Assigned task:
Take the data below. Output it exactly from its first line through the line containing "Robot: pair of".

[Dataset excerpts]
━━━━
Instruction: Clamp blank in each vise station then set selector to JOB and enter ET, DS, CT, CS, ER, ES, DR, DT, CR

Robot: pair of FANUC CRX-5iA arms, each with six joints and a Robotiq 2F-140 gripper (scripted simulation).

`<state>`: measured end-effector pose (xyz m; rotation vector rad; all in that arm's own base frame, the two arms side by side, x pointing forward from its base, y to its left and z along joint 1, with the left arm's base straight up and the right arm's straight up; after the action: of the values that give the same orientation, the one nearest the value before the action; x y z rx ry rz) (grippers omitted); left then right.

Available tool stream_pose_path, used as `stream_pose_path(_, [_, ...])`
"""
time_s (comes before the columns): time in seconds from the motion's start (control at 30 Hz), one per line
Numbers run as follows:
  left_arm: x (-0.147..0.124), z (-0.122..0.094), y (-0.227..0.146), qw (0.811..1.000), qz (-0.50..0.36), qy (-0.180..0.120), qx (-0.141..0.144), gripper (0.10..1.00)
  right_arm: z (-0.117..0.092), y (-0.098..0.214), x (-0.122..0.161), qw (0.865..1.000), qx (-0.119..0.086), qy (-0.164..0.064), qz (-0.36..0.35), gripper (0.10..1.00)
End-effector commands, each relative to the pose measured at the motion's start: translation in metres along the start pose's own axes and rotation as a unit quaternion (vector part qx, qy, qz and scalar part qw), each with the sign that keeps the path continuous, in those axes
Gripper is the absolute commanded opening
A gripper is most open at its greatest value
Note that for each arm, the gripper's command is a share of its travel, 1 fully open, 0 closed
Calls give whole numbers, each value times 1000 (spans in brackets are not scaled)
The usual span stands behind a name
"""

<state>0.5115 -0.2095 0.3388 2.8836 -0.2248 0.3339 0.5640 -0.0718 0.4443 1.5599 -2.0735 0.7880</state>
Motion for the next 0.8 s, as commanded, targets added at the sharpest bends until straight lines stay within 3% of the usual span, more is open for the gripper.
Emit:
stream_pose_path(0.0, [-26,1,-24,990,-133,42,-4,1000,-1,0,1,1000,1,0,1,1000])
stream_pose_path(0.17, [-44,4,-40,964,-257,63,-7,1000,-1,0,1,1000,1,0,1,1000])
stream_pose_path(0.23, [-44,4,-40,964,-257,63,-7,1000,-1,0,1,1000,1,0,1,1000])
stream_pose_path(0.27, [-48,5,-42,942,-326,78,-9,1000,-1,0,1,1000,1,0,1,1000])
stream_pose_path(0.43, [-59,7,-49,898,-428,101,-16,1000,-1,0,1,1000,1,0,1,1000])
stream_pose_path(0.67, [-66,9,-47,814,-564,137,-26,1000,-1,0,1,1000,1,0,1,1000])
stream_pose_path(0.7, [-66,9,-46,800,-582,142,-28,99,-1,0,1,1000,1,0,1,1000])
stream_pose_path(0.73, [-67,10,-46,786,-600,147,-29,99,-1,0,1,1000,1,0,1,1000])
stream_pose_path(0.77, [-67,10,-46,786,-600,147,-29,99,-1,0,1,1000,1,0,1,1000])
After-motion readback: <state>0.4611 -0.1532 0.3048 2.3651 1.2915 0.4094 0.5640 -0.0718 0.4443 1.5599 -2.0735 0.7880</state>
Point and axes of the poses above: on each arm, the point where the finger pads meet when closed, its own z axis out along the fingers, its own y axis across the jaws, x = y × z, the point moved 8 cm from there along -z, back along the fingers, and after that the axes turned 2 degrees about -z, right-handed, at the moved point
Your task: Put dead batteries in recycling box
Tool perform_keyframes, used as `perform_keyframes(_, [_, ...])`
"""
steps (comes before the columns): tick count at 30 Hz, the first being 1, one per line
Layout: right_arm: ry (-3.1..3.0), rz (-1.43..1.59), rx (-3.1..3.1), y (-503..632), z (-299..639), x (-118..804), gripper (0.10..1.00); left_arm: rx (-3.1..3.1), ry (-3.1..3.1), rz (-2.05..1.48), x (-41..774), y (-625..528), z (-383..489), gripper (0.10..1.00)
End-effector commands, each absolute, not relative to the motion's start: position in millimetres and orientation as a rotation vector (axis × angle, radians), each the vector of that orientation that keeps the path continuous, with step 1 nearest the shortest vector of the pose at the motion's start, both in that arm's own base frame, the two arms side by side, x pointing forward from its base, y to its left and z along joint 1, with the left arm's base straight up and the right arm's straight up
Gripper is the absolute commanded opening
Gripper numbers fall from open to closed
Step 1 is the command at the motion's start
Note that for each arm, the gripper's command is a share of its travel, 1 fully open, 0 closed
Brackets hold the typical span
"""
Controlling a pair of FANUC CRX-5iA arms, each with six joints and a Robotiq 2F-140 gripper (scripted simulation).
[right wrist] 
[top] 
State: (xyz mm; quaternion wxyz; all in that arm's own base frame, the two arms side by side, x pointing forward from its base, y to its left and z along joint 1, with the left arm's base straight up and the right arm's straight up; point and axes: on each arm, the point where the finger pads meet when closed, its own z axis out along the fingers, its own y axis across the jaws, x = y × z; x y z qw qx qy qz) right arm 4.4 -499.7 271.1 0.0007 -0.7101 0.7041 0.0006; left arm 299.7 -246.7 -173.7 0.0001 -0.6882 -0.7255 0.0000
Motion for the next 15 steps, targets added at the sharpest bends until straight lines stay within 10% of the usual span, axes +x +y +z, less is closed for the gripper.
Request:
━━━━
Answer area:
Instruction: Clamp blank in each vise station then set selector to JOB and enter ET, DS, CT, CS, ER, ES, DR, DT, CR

Robot: pair of FANUC CRX-5iA arms, each with six joints and a Robotiq 2F-140 gripper (scripted simulation).

The exercise calls for nothing more.